Seguimos em frente em 2019 com a convicção de proporcionar com a literatura uma ponte para construção e travessia de humanidades e abertura de amplas perspectivas de mundo, para além do senso comum e superficialidades que trafegam em todas as mídias. E ao seguir nesta jornada demos mais um passo na direção de tornar verdade a máxima de Antonio Candido: “Numa sociedade justa o respeito aos direitos humanos e fruição da arte e da literatura em todas as modalidades e em todos os níveis é um direito inalienável”, o que de certa forma anuncia que nada e nem ninguém vive em vão.
Revelam as pesquisas que leitoras(es) de ficção são menos propensas(os) a tirar conclusões rápidas, com base em informações insuficientes e incompletas, para satisfazer sua necessidade pessoal de “apropriar-se” de um assunto. E como isso é importante na construção de um projeto de vida e no fortalecimento do protagonismo responsável, sobretudo em tempos em que é visível o tantão de gente propensa a deixar-se levar por informações falsas, as famosas “fake news”, que levam concretamente à morte de pessoas, da democracia, da nossa humanidade comum!!!

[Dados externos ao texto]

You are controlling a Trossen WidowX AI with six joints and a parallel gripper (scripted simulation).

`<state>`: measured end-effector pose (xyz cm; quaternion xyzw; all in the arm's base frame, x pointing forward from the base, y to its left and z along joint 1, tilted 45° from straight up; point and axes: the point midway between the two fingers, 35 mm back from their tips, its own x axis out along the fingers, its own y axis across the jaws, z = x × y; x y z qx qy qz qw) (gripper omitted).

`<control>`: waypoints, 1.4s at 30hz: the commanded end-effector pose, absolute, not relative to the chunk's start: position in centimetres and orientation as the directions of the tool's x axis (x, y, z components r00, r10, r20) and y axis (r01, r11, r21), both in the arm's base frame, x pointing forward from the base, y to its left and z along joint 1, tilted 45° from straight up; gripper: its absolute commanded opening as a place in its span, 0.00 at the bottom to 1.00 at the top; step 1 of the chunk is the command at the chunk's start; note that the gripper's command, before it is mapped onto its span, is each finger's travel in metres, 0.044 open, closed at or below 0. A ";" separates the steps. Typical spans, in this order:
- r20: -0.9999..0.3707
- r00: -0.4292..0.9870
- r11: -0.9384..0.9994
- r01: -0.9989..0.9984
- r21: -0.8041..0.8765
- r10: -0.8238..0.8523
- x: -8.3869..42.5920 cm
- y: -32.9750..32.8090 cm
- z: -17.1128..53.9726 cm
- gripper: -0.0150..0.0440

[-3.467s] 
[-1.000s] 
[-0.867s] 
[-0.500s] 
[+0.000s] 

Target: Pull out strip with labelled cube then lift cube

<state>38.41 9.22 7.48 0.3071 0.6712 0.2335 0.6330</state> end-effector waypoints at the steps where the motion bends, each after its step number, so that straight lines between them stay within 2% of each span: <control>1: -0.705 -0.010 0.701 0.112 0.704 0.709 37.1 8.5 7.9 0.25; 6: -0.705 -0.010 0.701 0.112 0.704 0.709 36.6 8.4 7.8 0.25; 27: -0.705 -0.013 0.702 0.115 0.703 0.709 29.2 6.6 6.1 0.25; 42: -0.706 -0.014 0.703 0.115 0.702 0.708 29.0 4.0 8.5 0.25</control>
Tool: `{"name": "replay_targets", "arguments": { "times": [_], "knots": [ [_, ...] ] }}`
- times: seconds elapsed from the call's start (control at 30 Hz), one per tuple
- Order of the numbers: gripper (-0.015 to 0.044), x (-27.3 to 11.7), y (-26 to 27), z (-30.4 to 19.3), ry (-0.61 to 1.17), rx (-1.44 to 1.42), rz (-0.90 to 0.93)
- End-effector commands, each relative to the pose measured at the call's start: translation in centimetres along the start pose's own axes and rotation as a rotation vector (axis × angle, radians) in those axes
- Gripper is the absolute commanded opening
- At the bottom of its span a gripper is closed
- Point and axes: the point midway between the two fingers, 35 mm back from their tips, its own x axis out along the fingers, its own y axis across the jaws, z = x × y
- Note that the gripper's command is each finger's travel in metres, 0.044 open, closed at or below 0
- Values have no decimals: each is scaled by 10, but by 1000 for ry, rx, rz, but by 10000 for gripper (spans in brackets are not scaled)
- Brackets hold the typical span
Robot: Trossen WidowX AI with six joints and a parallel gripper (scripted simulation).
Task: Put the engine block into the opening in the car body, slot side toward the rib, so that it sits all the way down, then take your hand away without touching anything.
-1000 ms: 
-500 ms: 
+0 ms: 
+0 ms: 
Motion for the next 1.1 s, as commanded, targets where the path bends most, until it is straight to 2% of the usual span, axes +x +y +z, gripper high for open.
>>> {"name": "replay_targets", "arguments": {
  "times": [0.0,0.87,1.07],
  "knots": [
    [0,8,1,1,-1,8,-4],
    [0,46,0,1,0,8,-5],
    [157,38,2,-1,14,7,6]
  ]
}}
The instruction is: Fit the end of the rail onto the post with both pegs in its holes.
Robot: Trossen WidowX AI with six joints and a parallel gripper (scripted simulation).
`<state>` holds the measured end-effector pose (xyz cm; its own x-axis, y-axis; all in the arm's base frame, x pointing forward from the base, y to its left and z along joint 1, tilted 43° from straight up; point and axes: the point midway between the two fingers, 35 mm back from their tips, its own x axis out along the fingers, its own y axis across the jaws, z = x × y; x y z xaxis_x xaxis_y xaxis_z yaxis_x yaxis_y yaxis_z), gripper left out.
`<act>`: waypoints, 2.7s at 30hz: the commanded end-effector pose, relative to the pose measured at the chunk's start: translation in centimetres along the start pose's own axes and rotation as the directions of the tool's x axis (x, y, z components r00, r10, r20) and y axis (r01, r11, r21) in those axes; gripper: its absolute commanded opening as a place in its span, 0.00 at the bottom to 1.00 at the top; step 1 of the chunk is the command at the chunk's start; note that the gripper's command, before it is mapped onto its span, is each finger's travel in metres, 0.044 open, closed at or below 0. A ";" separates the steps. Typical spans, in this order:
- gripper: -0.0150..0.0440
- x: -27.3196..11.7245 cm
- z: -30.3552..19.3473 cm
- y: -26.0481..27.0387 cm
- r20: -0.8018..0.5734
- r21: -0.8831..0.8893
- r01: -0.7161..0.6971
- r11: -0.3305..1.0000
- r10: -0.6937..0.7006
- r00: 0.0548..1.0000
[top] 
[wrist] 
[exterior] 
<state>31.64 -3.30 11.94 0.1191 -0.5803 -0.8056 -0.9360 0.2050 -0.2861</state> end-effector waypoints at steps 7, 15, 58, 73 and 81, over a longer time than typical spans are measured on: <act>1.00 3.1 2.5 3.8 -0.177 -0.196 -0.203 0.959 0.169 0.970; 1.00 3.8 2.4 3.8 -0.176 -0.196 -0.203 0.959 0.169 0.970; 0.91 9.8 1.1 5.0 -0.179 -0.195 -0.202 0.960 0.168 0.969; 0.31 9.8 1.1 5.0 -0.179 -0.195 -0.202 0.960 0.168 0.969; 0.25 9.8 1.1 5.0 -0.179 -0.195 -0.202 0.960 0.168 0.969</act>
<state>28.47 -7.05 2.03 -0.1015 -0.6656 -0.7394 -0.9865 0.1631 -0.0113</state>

O que a jornada representou para estudantes? Escute direto da fonte:
“Participar da jornada de formação dos Leitores Sem Fronteiras sem sombra de dúvidas foi algo incrível, uma experiência única em minha vida! Como ponto principal destaco a interpretação de texto, que foi um ponto de perceptível evolução na minha jornada, além de aprender a ver tudo na vida com outros olhos, ver todas as faces da história. Nas formações, Reni, meu formador, sempre me incentivou a falar minha opinião, confesso que na maioria das vezes ficava calada, mas juro que aprendi a formular opiniões sinceras e que realmente falam de mim. O ponto baixo é que está acabando, sinto que poderia durar mais para poder aproveitar tudo que a formação tem para oferecer”.
O que esta jornada significou para o ICE? Com a palavra Juliana Zimmerman, vice-presidente do Instituto:
“O Leitores Sem Fronteiras se aproxima da Escola da Escolha em 2017 com uma proposta alinhada a um desejo antigo de incentivar de forma ainda mais potente o protagonismo dos jovens na dimensão de sua formação leitora. Sendo Projeto de Vida a centralidade da Escola da Escolha, a literatura como processo de autoconhecimento e um olhar crítico sobre seu entorno dá elementos importantes para os estudantes estabelecerem sua jornada de forma mais autoral e empática. A experiência de qualidade de leitura, discussões e partilha que o LSF trouxe evidências ao ICE da relevância de contínuo investimento na formação dos estudantes como leitores críticos e protagonistas. A avaliação das formadoras e equipes escolares também trouxe o reconhecimento de que a qualidade dos encontros era até mais importante que a quantidade de participantes. Os indicadores de processo olhados com atenção demostraram a importância de atitudes como o reconhecimento de professor(as)es em relação à melhora do desempenho da escrita de quem passou pelo Clube LSF e a capacidade de estudantes de romperem a timidez e se mostrarem mais eloquentes em uma roda de conversa”.
Como disse, uma jovem protagonista egressa da Escola da Escolha, Juany Diegues, a incrível leitora sem fronteiras que integrou o grupo do projeto piloto em 2017, aqui estamos para “continuarmos juntos e encarar o mundo com coragem poética”.